WHAT TO DO: All of the data that follows should be retyped exactly, please, except the pictures.
┌────────
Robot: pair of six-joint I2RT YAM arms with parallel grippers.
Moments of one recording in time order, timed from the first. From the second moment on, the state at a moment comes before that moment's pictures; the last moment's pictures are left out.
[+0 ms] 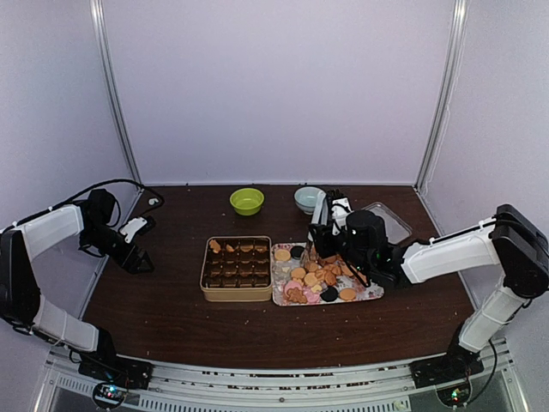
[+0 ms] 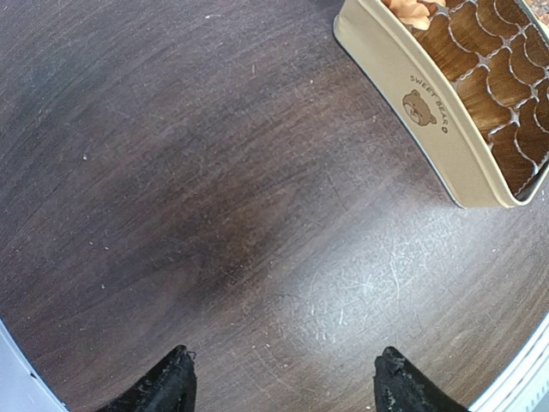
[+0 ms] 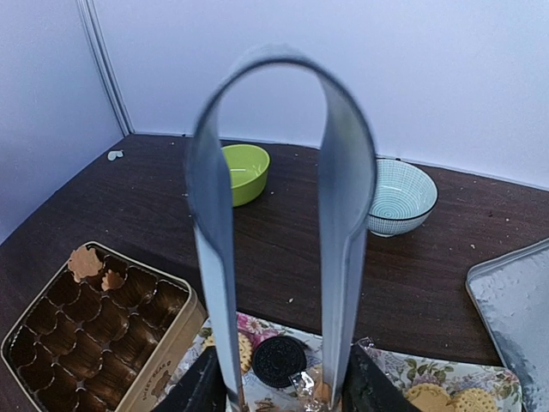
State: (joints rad) left arm 0.07 1.35 0.90 -0.84 0.38 0.61; right arm 0.85 1.60 0.75 0.58 0.38 0.25
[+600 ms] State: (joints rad) left arm 0.07 1.35 0.91 -0.84 0.38 0.61; right arm 0.85 1.55 0.76 0.56 0.38 0.23
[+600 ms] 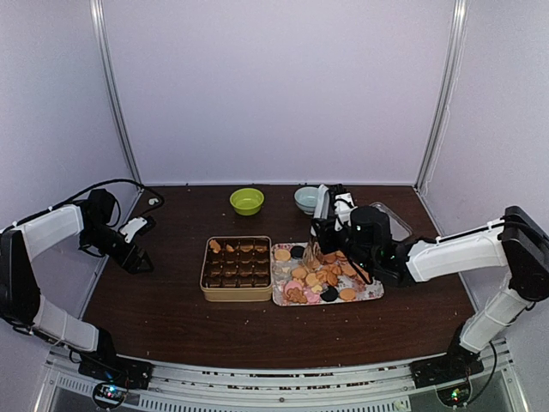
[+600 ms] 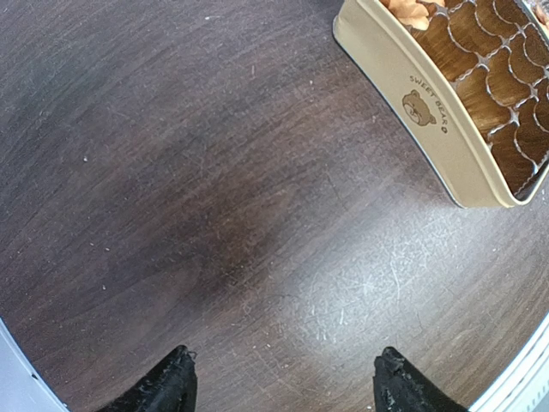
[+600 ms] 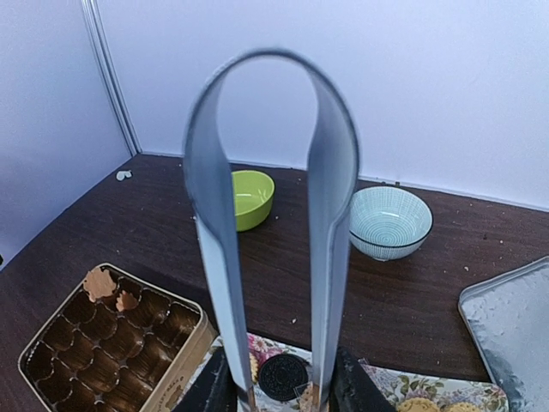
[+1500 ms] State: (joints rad) left arm 0.07 1.35 0.91 -0.84 0.39 0.62; right arm 0.93 1.90 1.32 0.51 0.20 0.28
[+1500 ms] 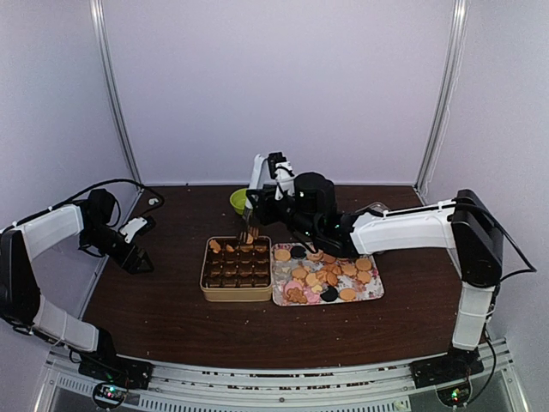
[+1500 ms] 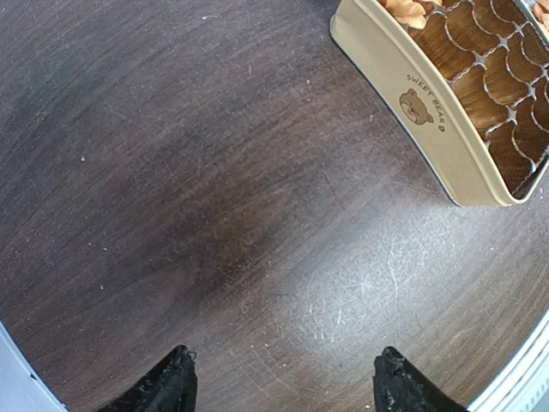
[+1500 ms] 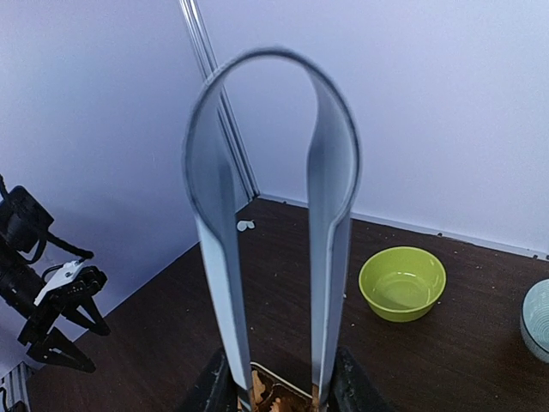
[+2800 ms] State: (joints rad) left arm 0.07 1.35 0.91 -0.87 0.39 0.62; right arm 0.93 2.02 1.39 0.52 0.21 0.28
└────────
RESPONSE TO THIS TASK:
Robot: pair of six-joint I2RT YAM arms with parallel grippers.
Moments of one recording in time order, timed from the first. From the second moment on, the state at a moment comes before that moment's pictures; the last moment's pictures are left out.
[+0 ms] 
[+0 ms] 
[+0 ms] 
State: (joints rad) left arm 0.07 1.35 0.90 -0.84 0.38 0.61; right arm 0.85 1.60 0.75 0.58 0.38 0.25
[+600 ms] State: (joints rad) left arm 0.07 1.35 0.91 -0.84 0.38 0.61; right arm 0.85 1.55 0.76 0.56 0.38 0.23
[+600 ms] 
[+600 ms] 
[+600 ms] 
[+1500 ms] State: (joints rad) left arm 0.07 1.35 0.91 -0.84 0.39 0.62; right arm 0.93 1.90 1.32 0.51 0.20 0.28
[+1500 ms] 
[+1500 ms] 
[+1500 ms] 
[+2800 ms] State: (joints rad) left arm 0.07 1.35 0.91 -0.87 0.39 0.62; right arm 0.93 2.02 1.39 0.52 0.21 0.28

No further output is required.